Exercise directions:
Write the listing out again, exactly as it appears.

Data excerpt:
§

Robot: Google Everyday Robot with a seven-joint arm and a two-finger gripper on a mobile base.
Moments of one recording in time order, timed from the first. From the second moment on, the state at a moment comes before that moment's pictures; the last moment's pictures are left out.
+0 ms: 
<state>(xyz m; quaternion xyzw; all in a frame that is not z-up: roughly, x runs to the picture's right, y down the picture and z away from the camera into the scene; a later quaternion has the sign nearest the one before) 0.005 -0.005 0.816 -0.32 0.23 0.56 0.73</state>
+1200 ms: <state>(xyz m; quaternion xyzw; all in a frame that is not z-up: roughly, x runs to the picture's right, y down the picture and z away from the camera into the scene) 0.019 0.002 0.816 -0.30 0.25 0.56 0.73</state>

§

Task output:
Robot: Google Everyday Robot with a seven-joint arm and a two-finger gripper on a mobile base.
Moments of one recording in time order, timed from the first. From the second moment on, the state at a moment comes before that moment's pictures; the last moment's pictures are left out.
+0 ms: 
<state>(xyz m; quaternion xyzw; all in a frame that is not z-up: roughly, x runs to the picture's right, y down the picture and z away from the camera into the scene; a later quaternion has the sign nearest the one before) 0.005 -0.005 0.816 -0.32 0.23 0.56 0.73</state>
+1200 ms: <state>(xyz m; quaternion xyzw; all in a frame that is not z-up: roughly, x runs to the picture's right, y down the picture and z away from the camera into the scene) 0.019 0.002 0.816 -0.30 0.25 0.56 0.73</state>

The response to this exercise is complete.